DUI checkpoints catch more than drunks

OAKLAND, CA

At one DUI checkpoint in Oakland, police aren't just looking to see if drivers are drunk. They are also looking to see if the drivers have a license. On one particular night, 77 unlicensed drivers were cited; there were no drunk drivers. In most cities no license means your car will be towed and impounded.

"It's a revenue generator, there's no question," says investigative reporter Ryan Gabrielson. "We found a huge disparity in the number of DUI arrests that they are making at these sobriety of checkpoints and the number of cars they are impounding for people not having a drivers license."

Gabrielson is an investigative reporting fellow at the University of California. He looked at data from DUI and license checkpoints all over the state.

"We found that in some jurisdictions, some municipalities where they will average 60 vehicles seized at a checkpoint for every one DUI arrest," says Gabrielson.

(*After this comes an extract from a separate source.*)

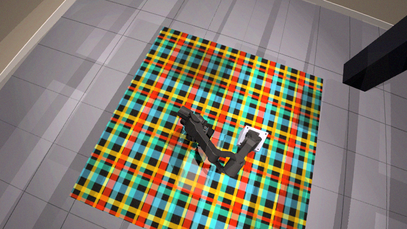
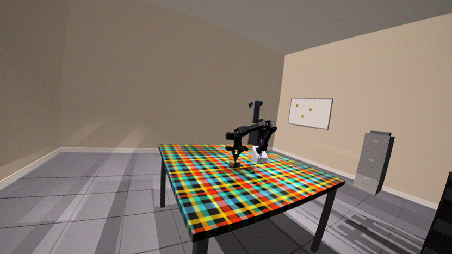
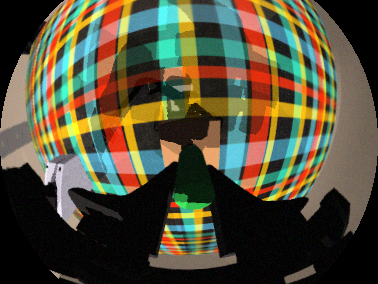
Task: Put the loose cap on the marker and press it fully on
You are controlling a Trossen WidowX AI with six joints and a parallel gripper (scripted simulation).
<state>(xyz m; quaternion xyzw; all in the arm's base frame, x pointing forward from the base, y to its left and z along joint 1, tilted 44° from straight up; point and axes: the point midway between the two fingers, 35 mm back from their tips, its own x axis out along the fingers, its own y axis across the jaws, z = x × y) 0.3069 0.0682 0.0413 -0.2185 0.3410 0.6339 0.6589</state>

In Oakland, most cars are held overnight, but in many other cities, state law allows the car to be held for 30 days. The car will sit at a tow lot, accruing daily impound fees, and local fines.

"These total $1,500 to $2,000 to as high as $4,000 for people to retrieve their cars," says Gabrielson.

Many people never pick them up and cities generally sell those cars at auctions providing a steady source of income.

"I think it's very important to understand that driving without a license carries a very high risk," says David Ragland.

Ragland is with SafeTREC, the Safe Transportation Research and Education Center at UC Berkeley. SafeTREC helps administer checkpoints with federal grants. Ragland says the 30-day hold actually keeps our roads safer.

"About 20 percent of all the fatalities, traffic fatalities in the Unites States, involve at least one driver without a valid license," says Ragland.

Still, there are those who say, targeting unlicensed drivers unfairly singles out poor and undocumented immigrants.

One man at the checkpoint said he had a license, but it was expired. His car was towed. He told ABC7 he believes police came to the prominently Latino Fruitvale District in Oakland because they know many immigrants don't have licenses.

Oakland police deny they are targeting anyone, they say checkpoints are random, and they're just enforcing the law.

"I find that offensive and I think we should stop that immediately," says Sen. Gilbert Cedillo, (D) Los Angeles.

Cedillo believes that law needs to be changed. He says undocumented immigrants should be allowed to get drivers licenses. In 1993, the state legislature voted that only legal residents can get one.

"All it did do was make our highways less safe and less secure," says Cedillo.

Cedillo says allowing undocumented immigrants to get driver's licenses would educate them on the rules of the road, making them more responsible drivers.

He says DUI checkpoints have turned into money making opportunities for cash strapped cities.

"To take those dollars and then use them in a dragnet to focus on immigrant communities, to take away their vehicles is a violation of the constitution," says Cedillo.

The constitutionality of checkpoints has been challenged repeatedly since their implementation, but the United States Supreme Court has said they are constitutional.